Yang ingin aku ceritakan tidak jauh dari rumahku, dari keluargaku. Rumah yang berdiri di desa Pandanlandung, Kecamatan Wagir, Kabupaten Malang. Desa yang ibaratnya satu langkah saja sudah masuk kota Malang. Di depan rumah berdiri bangunan berbentuk joglo. Tidak terlalu luas. Empat meter kali enam meter, kalau dipanjangkan dengan halaman tetangga (masih saudara) menjadi 10 meter. Di joglo ini sehari-hari tidak ada sepinya.
Setiap hari Senin sampai Jum'at ada anak-anak bimbingan belajar. Hari Sabtu dan Minggu ada kegiatan anak-anak Kelompok Bermain dan Belajar "Pelangi" (KBB-Pelangi). Kalau hari Minggu pagi ada ibu-ibu latihan menjahit. Anak-anak muda sering "nongkrong" untuk kegiatan kepemudaan. Kerap juga dipakai diskusi tentang desa.

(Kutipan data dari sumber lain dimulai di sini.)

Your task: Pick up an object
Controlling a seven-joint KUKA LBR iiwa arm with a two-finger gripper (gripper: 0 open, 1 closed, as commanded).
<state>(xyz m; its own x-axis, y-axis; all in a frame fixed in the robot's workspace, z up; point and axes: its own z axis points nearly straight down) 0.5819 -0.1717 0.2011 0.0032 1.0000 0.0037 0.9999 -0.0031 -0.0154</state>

Kaitanya dengan kegiatan anak-anak dan ibu-ibu itu, diam-diam aku merasa kagum pada anak-anak dan istri. Istri lebih banyak berperan sebagai pembimbing. Anakku yang pertama Annisa (Icha) terlibat dalam banyak kegiatan anak-anak dan ibu. Juga anakku yang kedua Salsabilah (Lala), membantu kakak dan ibunya.
Icha lebih banyak mengurusi anak-anak untuk bimbingan belajar, dan melatih menari. Ia membimbing anak-anak untuk belajar bagi yang tidak bisa ditanganai ibu dan adiknya. Itu pekerjaan yang tidak terlalu sulit. Karena, ia pasti menguasai pelajaran anak-anak SD. Icha usianya 20 tahun, mahasiswi perguruan tinggi negeri di Malang. Siapa saja yang datang untuk belajar bisa ia tangani. Tidak ada motifasi sebagai pekerjaan, ia mencurahkan diri untuk membantu anak-anak.

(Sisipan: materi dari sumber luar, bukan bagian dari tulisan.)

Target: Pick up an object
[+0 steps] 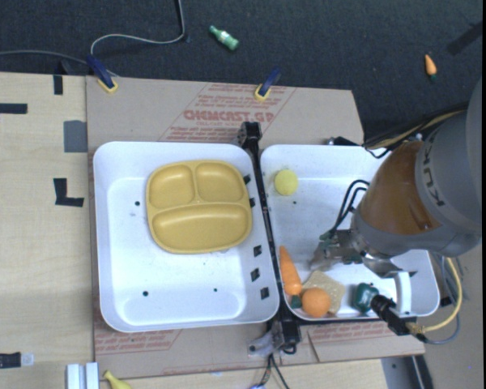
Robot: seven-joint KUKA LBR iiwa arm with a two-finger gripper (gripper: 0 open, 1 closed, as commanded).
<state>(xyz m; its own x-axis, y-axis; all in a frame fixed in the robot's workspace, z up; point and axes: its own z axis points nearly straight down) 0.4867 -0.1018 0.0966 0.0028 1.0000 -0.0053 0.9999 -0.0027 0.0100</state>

Yang membuat aku kagum dan bahagia, ia juga melatih anak-anak menari. Ia mengajari mereka dengan sabar, memberi contoh gerakan, dan sesekali memperbaiki gerakan yang salah. Ia bukan seorang penari profesional, bahkan belajar menari formalpun tidak pernah.
Cobalah dirunut, ia mahasiswi akutansi, sekolah SMA-nya sekolah agama (MAN-Madrasah Aliah Negeri). Bahkan, ketika SD kegiatanya di bidang olah raga renang. Ia ikut sebuah club renang di Malang. Sering lomba keluar kota tiga sampai lima hari. Lantas, dimana ia belajar menari?

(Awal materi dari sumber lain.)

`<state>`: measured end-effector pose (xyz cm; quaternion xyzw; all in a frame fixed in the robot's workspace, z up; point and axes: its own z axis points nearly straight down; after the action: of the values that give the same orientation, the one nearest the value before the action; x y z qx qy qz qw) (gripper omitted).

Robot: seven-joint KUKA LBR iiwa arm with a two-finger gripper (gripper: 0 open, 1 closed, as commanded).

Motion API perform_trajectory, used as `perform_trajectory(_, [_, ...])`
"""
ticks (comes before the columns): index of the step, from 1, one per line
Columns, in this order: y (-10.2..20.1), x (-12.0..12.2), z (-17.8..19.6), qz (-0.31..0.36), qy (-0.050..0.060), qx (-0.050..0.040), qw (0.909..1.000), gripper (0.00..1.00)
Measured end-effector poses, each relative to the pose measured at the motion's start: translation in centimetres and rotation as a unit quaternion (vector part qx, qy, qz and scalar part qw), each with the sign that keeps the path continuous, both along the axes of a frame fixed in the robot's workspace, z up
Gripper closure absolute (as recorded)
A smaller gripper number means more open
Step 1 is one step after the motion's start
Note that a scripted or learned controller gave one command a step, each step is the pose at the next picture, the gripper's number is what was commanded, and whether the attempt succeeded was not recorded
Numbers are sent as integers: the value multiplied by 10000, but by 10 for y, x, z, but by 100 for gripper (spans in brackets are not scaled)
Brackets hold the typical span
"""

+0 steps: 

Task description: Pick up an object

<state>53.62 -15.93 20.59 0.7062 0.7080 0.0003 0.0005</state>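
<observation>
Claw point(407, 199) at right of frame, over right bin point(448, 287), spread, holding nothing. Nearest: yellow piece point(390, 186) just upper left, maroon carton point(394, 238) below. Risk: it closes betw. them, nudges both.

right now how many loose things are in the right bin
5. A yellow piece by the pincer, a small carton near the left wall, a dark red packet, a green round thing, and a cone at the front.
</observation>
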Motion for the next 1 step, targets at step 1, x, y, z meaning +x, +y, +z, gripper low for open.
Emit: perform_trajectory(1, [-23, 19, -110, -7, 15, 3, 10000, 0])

Ia belajar menari hanya dengan melihat di video, kemudian menirukan, dan mempraktekannya untuk melatih anak-anak. Hasil tariannya tidak sesempurna penari atau pelatih tari profesional. Tetapi, membuat anak-anak percaya diri untuk tampil di depan umum dengan memakai kostum tari, bagiku itu hasil yang membanggakan.
Seperti seorang pelatih sanggar profesional, Icha juga mengurusi pernik-pernik kebutuhan menari. Ia memilihkan, mencarikan kostum yang cocok untuk tariannya, dan merias anak-anak. Maka, ia menjadi kerap berhubungan dengan tempat-tempat persewaan kostum.